Comic inspired by @i.am.dr.arumala post, and all the discussions I’ve had with black women following it.
A lot of my life has been spent carefully modulating my responses to / interactions with white people, and white women in particular. And it doesn’t matter where I’ve been or how “woke” someone claims to be- I am always on guard and frequently disappointed. WW- the effort we undergo to not offend you is immense. I regularly edit my friends’ emails to be gentle enough for you. I swallow indignities to avoid your ire. Because the reality is- upsetting WW isn’t healthy for my career. And yes, WM do this too- but they can’t hide behind the misogyny they face, and they don’t weaponsize their status as a “damsel in distress” to get their way, then insist that punishing me wasn’t their intent. They don’t claim to be my sister and then stab me in the back. 🤷🏿♀️ y’all remember Amy Cooper? She’s more familiar than you think.
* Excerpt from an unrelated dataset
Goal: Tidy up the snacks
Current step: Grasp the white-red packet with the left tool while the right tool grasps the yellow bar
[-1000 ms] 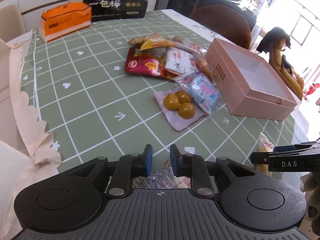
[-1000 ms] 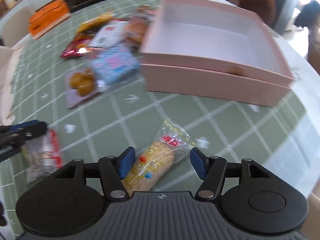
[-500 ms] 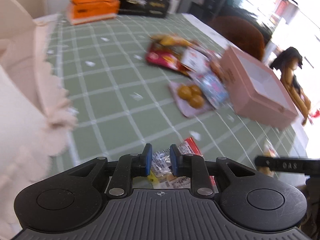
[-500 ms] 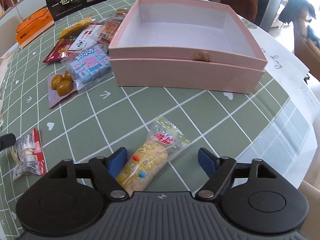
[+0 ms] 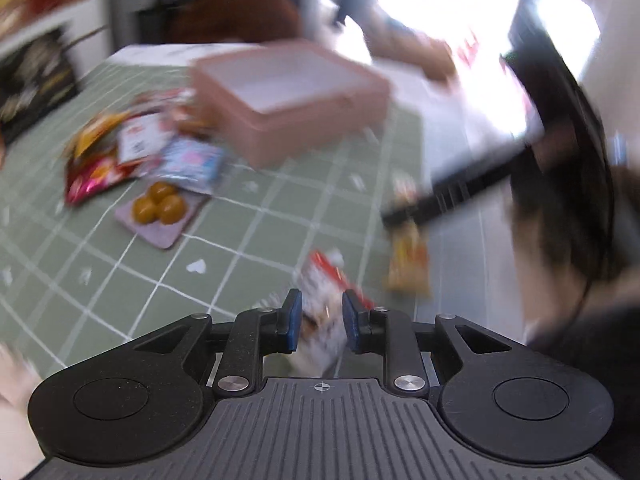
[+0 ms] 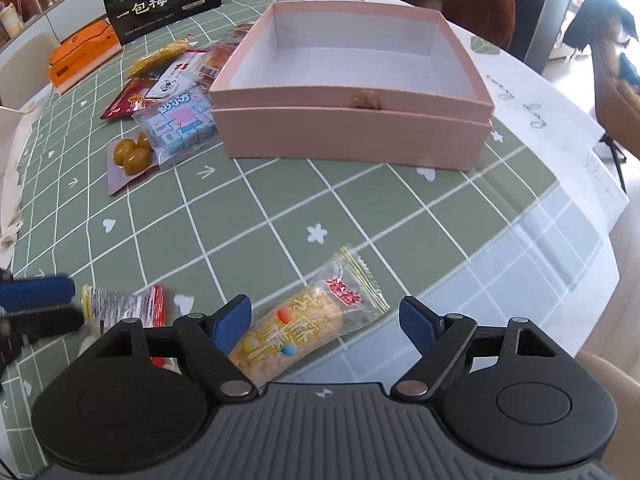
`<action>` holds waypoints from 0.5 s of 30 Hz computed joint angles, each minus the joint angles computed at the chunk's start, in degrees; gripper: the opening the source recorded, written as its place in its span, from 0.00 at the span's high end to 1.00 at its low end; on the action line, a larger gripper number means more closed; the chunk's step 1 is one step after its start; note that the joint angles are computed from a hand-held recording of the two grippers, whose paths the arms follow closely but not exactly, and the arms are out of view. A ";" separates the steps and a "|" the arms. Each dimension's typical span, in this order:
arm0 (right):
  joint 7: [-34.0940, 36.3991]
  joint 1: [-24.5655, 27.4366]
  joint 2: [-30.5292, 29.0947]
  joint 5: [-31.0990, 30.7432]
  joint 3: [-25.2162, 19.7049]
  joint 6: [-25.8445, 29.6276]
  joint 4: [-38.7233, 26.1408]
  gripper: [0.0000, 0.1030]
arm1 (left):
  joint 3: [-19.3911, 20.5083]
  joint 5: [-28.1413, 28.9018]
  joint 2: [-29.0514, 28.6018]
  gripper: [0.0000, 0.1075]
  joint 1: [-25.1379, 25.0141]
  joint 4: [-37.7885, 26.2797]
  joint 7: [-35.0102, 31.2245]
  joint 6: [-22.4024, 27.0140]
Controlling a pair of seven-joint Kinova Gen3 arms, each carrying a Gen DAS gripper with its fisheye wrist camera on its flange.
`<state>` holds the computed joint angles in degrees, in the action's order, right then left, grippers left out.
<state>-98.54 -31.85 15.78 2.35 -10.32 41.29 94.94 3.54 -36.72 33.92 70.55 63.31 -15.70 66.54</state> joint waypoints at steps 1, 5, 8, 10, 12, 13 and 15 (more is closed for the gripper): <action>0.06 0.25 -0.12 -0.35 -0.01 0.20 0.08 0.21 | 2.65 -1.05 1.31 0.76 -1.16 -2.05 -2.33 2.33; 0.94 1.48 -0.82 -2.03 -0.22 0.10 0.64 0.21 | 12.21 -5.23 6.55 0.73 -4.66 -10.11 -11.65 11.65; 1.27 1.91 -1.36 -2.41 -0.15 -0.26 1.03 0.21 | 10.62 -6.77 10.47 0.70 -3.37 -15.20 -13.98 16.20; 0.67 1.78 -1.56 -1.98 0.16 -0.40 1.24 0.21 | 5.32 -5.66 10.97 0.70 -2.02 -15.30 -10.86 15.95; -0.47 1.52 -1.96 -1.15 0.55 -1.02 1.93 0.21 | 0.01 -3.08 10.78 0.70 -1.57 -14.84 -6.20 15.43; -0.90 1.47 -2.09 -0.83 0.63 -1.14 2.13 0.21 | -2.65 -1.14 9.79 0.70 -1.49 -13.29 -3.87 13.93; -1.73 1.31 -2.54 0.09 0.83 -1.34 2.54 0.21 | -7.37 1.25 7.38 0.74 -0.29 -8.71 0.79 9.45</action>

The truth is: I feel conflicted recruiting other black women into medicine sometimes, where I know that if they aren’t as disarming / bubbly as I am, they will be labeled as “aggressive”, “difficult to work with” or “scary” for voicing their dissent. They’ll get evals calling them “cold” or “unfriendly” simply bc they are quiet or tired. They’ll be reported more frequently, and more frequently disliked. That tension is distracting and alienating. I sometimes wonder how much of my personality is a farce, crafted to protect myself from a white gaze that will punish me as soon as it perceives me as a threat.
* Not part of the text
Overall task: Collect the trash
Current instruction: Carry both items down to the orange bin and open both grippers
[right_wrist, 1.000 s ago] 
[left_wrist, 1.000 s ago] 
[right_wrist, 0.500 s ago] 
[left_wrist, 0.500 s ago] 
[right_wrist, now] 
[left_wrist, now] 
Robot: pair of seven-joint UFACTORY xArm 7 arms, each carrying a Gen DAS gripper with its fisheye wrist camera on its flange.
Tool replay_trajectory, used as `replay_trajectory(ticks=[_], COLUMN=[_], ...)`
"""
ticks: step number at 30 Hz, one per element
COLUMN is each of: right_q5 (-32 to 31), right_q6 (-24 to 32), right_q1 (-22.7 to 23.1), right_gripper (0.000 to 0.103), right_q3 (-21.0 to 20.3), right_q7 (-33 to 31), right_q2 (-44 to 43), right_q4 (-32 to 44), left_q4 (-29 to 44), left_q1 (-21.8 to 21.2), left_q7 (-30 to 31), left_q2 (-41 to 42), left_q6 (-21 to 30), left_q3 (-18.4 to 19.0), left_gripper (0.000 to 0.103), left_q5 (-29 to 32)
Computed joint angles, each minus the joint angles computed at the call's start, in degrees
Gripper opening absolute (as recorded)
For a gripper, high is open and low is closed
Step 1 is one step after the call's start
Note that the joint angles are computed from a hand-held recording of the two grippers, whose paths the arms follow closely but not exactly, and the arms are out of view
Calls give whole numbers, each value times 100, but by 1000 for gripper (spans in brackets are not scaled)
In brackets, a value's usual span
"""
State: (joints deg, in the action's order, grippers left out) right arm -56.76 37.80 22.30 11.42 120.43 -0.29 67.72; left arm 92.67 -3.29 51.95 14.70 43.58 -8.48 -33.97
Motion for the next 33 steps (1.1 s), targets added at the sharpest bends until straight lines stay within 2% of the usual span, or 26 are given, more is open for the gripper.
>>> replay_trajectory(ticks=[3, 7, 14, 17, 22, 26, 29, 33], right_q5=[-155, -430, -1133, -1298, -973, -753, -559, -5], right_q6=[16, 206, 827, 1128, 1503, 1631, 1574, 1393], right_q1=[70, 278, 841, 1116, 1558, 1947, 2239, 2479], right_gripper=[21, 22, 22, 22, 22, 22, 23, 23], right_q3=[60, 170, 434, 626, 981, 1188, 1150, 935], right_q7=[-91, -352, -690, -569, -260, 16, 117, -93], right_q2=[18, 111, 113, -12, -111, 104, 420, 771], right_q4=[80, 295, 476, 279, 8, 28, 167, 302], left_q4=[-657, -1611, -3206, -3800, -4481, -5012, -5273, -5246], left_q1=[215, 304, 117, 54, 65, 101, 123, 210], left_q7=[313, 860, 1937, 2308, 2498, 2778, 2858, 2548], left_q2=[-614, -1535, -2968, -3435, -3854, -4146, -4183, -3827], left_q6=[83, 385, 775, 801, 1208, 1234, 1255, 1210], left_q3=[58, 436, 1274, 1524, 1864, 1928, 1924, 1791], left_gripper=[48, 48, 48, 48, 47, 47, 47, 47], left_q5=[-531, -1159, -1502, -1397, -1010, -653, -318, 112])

How do we fix this? First - I think the threshold to report a Black colleague needs to be high. We’re ppl and not a monolith so some of us are awful, but if you have a disagreement, you have to have tried to engage (open mindedly + with the benefit of the doubt), ensured that you are being fair / would confront a WM for the same, + modulate your own feelings about the situation. Escalate only if necessary, + after informing them. Don’t talk trash about them- bc ppl will most certainly take your side without having theirs.